Originally an internal Facebook project, Cassandra was open sourced a few years ago and has become the standard distributed database for situations where it’s worth investing the time to learn a complex system in return for a lot of power and flexibility. Traditionally, it was a long struggle just to set up a working cluster, but as the project matures, that has become a lot easier.
It’s a distributed key/value system, with highly structured values that are held in a hierarchy similar to the classic database/table levels, with the equivalents being keyspaces and column families. It’s very close to the data model used by Google’s BigTable, which you can find described in BigTable. By default, the data is sharded and balanced automatically using consistent hashing on key ranges, though other schemes can be configured. The data structures are optimized for consistent write performance, at the cost of occasionally slow read operations.
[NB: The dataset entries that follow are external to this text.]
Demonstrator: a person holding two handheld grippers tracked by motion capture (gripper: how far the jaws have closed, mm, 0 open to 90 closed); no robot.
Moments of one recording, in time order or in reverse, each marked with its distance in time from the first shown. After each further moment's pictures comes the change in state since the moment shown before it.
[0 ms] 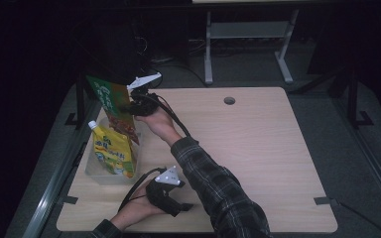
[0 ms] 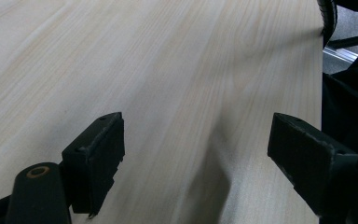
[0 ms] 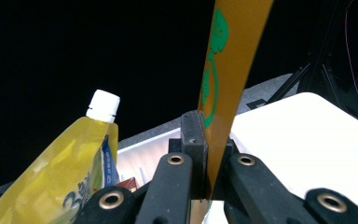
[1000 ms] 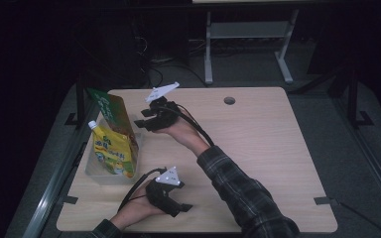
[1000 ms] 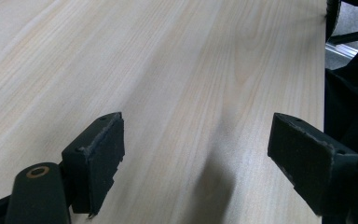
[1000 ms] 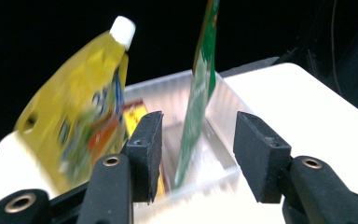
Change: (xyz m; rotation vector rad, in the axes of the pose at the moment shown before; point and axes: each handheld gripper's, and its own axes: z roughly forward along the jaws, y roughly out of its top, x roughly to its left) left arm 0.000 -0.003 0.001 0.009 -0.012 -0.016; right arm 0.013 -0.032 -0.064 0.094 -0.060 -0.090
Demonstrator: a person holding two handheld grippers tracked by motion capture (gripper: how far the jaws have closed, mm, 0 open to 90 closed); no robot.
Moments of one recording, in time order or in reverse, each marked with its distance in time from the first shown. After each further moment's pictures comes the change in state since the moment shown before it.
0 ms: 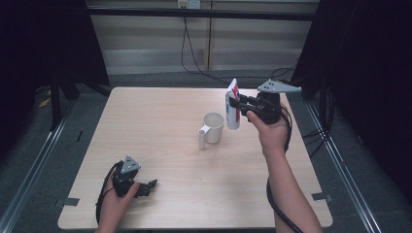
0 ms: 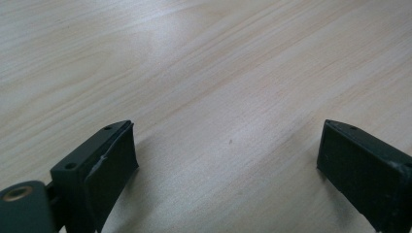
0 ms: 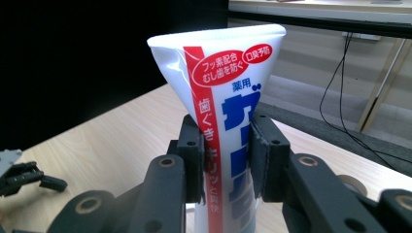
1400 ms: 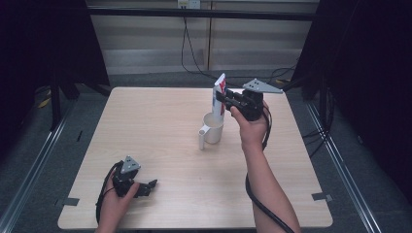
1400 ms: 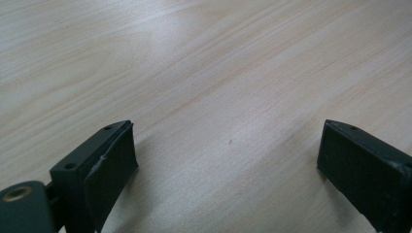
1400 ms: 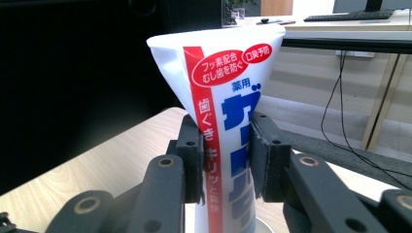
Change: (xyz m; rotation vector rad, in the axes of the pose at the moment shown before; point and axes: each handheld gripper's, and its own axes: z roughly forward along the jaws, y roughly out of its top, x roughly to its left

One very useful feature is the ability to specify how many nodes must agree before a read or write operation completes. Setting the consistency level allows you to tune the CAP tradeoffs for your particular application, to prioritize speed over consistency or vice versa.
The lowest-level interface to Cassandra is through Thrift, but there are friendlier clients available for most major languages. The recommended option for running queries is through Hadoop. You can install Hadoop directly on the same cluster to ensure locality of access, and there’s also a distribution of Hadoop integrated with Cassandra available from DataStax.
There is a command-line interface that lets you perform basic administration tasks, but it’s quite bare bones. It is recommended that you choose initial tokens when you first set up your cluster, but otherwise the decentralized architecture is fairly low-maintenance, barring major problems.